### Task directions
Look through the data below for the line with "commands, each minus", and transcribe it exactly together with each line after it up to and including the line with "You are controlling". Give nothing else.

### Records for the task
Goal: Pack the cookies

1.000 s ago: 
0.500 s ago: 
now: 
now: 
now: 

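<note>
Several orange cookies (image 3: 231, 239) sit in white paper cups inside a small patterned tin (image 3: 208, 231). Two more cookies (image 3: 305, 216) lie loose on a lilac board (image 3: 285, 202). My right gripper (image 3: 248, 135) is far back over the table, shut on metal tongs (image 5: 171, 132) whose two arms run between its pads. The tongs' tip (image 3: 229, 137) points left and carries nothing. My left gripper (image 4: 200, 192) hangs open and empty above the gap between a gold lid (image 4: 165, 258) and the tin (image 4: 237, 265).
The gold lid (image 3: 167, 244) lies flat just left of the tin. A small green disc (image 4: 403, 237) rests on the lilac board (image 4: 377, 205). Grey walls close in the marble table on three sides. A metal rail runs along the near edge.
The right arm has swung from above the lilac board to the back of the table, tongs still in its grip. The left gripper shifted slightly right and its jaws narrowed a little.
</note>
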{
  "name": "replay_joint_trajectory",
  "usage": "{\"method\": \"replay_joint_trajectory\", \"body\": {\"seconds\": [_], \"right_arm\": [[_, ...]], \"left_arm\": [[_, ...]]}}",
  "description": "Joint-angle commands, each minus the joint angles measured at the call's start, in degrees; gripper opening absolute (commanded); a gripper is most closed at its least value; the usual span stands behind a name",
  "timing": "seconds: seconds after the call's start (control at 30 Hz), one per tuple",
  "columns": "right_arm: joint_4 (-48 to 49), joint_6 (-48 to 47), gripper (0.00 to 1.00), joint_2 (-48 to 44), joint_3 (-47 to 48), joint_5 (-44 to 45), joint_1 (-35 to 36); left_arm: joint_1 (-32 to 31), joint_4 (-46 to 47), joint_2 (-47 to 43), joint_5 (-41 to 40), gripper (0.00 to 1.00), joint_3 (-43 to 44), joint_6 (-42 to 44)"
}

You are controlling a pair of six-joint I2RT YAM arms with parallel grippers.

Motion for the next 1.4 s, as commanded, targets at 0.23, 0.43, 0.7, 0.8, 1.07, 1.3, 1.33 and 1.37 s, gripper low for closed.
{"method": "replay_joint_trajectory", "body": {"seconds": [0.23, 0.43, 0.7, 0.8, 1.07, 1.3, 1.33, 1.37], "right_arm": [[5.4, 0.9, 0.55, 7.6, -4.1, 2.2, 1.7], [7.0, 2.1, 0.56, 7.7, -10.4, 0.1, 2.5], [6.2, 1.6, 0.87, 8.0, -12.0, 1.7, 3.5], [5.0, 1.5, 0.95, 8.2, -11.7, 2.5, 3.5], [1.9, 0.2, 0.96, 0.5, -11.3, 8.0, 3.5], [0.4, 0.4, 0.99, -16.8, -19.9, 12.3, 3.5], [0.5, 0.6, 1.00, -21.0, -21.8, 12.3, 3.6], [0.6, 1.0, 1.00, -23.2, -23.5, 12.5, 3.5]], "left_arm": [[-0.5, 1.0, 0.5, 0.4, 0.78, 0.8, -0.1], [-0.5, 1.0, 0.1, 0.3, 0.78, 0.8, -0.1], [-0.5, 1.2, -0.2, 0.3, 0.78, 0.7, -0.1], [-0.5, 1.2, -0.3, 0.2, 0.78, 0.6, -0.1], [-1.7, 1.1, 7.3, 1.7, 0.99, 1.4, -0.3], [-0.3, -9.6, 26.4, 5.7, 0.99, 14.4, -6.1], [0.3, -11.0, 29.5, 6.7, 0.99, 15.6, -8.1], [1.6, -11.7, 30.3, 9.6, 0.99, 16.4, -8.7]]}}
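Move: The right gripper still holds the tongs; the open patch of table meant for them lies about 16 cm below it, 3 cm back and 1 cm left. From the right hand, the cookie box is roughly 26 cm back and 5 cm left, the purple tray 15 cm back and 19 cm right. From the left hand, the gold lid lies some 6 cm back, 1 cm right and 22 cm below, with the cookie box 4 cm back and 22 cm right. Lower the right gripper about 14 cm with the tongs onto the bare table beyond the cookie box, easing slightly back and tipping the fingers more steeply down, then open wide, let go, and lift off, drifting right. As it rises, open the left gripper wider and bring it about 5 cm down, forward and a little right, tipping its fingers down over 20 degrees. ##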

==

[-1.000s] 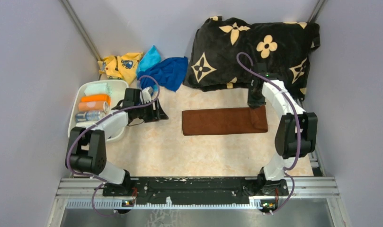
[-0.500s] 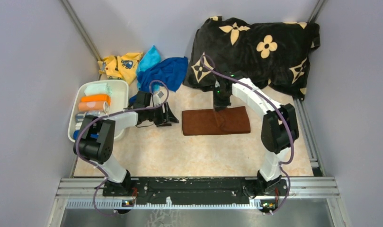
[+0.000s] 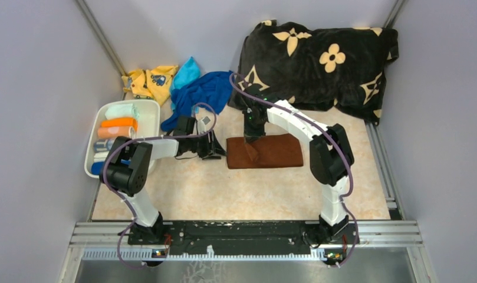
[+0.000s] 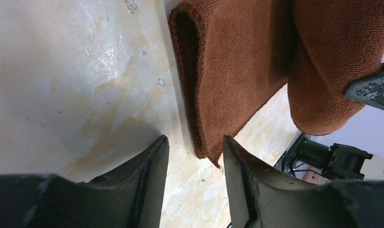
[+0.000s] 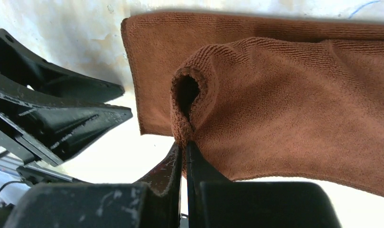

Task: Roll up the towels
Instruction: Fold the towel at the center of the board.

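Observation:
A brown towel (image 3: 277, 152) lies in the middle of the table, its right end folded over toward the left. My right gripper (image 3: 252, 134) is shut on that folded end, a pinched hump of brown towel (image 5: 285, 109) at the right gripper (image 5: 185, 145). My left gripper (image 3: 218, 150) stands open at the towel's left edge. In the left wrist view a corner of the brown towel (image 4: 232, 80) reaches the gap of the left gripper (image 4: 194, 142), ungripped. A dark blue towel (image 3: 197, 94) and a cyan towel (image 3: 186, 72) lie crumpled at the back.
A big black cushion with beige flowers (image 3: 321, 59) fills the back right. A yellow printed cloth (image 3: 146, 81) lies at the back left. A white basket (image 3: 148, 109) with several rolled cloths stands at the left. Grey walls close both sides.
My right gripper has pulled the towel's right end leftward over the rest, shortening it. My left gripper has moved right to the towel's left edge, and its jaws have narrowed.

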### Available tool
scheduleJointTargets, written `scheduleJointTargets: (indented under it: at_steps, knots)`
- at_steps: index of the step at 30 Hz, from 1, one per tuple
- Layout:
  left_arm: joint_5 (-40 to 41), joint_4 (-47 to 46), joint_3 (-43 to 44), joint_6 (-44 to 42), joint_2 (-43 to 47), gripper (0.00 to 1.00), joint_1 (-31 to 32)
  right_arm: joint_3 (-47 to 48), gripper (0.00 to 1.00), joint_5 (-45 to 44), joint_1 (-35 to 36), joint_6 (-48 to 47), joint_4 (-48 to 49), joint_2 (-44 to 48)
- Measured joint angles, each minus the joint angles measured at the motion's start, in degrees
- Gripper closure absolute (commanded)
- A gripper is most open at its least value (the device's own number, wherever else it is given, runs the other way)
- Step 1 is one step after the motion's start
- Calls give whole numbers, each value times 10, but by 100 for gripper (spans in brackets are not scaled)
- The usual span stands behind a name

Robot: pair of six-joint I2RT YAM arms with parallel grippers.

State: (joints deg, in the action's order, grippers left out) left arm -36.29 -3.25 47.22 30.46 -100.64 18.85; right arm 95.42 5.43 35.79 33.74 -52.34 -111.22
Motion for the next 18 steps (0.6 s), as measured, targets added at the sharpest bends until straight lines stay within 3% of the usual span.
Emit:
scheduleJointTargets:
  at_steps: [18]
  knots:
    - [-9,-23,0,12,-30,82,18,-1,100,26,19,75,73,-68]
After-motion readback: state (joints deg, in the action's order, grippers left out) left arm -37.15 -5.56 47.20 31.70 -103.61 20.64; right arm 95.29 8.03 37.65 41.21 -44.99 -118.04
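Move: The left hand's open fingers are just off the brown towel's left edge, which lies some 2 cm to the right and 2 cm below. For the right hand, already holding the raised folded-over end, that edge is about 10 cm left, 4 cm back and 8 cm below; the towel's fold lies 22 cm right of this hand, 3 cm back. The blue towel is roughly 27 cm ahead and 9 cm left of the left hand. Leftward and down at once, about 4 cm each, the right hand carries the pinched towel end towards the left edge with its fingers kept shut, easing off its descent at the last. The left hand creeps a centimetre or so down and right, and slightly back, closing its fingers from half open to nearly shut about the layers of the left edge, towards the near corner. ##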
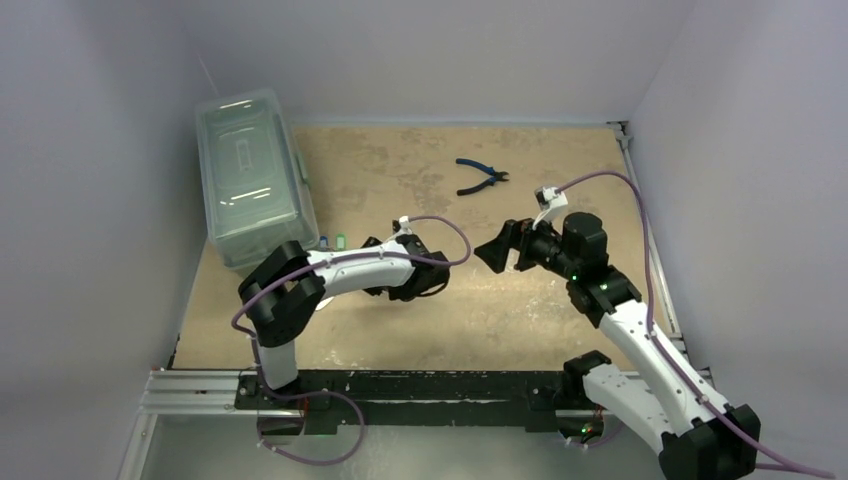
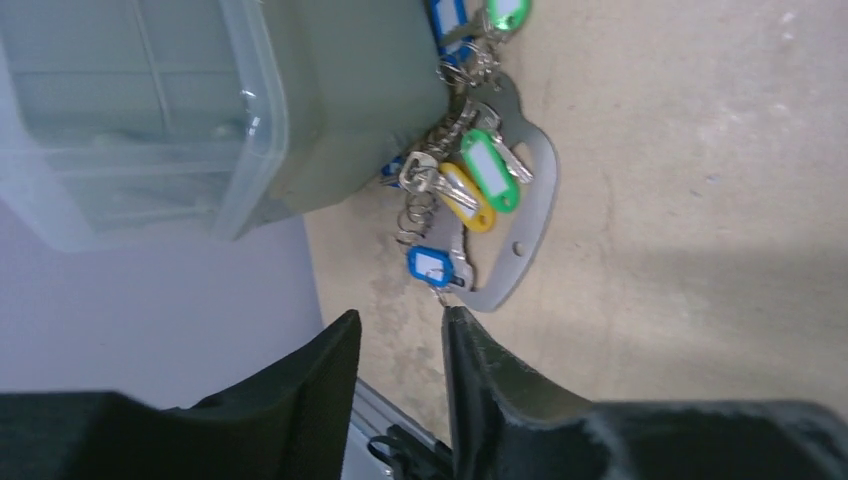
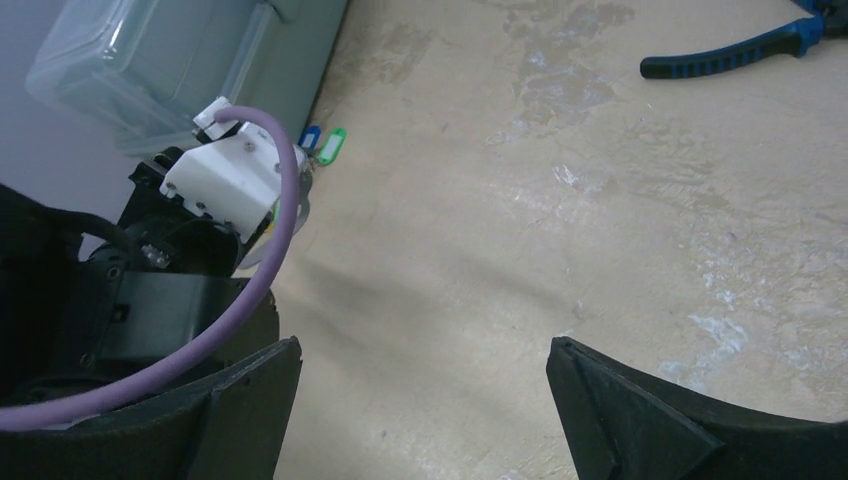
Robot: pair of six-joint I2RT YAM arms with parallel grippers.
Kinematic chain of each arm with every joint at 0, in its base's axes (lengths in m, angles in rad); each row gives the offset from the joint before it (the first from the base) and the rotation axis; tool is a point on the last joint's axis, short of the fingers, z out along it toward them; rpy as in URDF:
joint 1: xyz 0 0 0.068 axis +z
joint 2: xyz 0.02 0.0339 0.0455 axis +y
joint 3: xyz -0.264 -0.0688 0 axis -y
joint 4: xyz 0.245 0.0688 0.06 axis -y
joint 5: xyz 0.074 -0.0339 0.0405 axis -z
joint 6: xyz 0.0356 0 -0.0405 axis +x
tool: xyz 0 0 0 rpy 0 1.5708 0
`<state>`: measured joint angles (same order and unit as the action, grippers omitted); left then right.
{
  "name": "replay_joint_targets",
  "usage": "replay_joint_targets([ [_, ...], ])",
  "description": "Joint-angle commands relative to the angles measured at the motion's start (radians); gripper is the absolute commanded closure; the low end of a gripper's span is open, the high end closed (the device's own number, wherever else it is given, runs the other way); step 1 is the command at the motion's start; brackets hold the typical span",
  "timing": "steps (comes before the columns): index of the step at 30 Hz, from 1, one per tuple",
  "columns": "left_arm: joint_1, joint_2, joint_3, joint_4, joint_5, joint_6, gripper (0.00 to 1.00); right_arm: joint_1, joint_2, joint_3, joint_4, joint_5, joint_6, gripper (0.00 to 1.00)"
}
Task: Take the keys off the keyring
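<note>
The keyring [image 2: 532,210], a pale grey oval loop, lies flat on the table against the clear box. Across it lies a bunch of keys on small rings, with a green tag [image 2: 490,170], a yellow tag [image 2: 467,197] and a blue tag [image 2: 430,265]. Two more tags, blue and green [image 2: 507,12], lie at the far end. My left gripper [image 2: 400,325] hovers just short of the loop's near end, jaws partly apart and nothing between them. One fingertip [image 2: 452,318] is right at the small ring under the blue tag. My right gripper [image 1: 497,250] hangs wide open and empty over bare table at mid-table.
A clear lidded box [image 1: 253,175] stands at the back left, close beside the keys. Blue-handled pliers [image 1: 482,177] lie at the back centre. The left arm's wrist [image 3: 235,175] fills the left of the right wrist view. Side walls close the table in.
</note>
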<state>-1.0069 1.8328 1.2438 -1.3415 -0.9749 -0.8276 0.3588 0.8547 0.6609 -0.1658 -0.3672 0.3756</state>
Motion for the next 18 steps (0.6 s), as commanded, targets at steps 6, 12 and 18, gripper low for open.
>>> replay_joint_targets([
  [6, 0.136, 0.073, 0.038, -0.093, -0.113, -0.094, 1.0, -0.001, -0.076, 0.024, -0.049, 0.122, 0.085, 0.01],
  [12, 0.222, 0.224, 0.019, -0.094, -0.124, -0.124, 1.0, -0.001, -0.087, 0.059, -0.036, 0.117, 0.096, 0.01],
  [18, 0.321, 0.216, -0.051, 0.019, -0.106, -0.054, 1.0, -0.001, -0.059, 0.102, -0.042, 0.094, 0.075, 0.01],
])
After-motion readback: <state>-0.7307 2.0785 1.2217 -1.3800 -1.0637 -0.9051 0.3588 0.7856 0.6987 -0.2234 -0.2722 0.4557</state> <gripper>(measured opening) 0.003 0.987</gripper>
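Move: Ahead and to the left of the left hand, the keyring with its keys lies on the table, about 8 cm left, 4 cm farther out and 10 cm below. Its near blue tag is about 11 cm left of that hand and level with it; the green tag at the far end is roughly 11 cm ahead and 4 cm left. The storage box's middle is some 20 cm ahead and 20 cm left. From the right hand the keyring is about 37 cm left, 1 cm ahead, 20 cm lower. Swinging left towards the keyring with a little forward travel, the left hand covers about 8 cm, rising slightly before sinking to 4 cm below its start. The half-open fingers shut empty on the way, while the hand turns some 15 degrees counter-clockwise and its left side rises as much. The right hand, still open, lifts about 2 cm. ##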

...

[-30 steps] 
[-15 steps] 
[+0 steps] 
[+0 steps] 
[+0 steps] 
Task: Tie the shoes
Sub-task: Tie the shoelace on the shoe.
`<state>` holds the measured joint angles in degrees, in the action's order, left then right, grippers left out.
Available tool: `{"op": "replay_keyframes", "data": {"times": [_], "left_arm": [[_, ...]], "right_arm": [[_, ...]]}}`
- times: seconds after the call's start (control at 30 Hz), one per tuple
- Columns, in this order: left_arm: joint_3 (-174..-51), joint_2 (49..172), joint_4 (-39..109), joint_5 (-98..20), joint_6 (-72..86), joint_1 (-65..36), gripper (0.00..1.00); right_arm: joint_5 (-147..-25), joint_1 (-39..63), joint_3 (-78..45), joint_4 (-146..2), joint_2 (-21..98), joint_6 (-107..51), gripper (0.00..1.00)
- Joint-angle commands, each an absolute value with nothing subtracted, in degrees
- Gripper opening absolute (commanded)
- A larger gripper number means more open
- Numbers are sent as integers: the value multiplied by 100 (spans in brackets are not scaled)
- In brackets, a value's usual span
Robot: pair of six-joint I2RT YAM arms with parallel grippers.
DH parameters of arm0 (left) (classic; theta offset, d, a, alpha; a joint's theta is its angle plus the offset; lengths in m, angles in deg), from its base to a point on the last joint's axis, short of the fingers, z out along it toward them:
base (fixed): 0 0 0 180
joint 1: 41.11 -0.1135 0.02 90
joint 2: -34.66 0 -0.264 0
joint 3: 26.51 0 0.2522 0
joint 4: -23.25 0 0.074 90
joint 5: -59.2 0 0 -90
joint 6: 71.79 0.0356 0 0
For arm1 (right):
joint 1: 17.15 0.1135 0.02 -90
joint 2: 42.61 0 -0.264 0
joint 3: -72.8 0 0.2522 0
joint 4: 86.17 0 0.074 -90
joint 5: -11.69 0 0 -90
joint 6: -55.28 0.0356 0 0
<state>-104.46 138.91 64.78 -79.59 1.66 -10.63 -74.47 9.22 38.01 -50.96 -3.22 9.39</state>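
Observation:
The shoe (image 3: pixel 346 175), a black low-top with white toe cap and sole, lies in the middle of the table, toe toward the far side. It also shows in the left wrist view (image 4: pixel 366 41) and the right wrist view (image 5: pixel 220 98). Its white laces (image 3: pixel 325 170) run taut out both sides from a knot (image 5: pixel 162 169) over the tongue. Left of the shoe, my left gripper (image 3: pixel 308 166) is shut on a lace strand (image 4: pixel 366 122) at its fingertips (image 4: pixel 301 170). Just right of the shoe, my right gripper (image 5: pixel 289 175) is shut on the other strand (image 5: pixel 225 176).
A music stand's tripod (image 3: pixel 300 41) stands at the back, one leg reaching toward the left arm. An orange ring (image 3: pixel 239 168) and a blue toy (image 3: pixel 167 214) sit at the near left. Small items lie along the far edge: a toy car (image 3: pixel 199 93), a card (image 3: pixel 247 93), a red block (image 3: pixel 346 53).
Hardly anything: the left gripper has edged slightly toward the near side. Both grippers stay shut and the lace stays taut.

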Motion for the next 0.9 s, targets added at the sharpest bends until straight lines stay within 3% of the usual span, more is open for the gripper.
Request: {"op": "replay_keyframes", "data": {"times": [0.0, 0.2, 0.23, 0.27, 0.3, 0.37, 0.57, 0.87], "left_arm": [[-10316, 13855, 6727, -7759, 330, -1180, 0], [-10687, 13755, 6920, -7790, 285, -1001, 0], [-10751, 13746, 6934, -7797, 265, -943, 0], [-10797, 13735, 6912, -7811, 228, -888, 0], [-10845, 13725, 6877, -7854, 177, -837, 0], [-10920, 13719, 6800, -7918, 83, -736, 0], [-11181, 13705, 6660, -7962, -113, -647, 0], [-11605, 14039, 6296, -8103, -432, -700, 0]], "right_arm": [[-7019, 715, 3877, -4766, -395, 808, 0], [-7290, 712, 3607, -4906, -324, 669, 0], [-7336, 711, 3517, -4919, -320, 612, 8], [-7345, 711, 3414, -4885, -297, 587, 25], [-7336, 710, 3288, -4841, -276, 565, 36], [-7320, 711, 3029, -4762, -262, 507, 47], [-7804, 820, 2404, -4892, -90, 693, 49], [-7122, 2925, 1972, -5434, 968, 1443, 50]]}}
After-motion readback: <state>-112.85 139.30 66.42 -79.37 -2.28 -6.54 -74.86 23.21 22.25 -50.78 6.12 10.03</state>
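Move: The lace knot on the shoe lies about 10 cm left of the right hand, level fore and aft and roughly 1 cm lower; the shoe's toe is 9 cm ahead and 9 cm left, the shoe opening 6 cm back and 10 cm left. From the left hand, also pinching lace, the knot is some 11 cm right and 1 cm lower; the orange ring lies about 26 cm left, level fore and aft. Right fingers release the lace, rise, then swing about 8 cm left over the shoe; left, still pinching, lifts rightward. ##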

### Completed exercise
  "description": "Joint-angle commands, each minus the joint angles measured at the call's start, in degrees; gripper opening absolute (commanded); a gripper is most closed at its least value; the usual span stands behind a name",
  "timing": "seconds: seconds after the call's start (control at 30 Hz), one per tuple",
  "columns": "right_arm: joint_4 (-48 to 49), joint_6 (-48 to 47), gripper (0.00 to 1.00), joint_2 (-48 to 44), joint_3 (-47 to 48), joint_5 (-44 to 45), joint_1 (-35 to 36); left_arm: joint_1 (-32 to 31), joint_4 (-46 to 47), joint_2 (-47 to 43), joint_5 (-41 to 40), gripper (0.00 to 1.00), joint_3 (-43 to 44), joint_6 (-42 to 44)"
}

You are controlling a pair of six-joint I2RT YAM arms with parallel grippers.

The exercise is complete with this answer.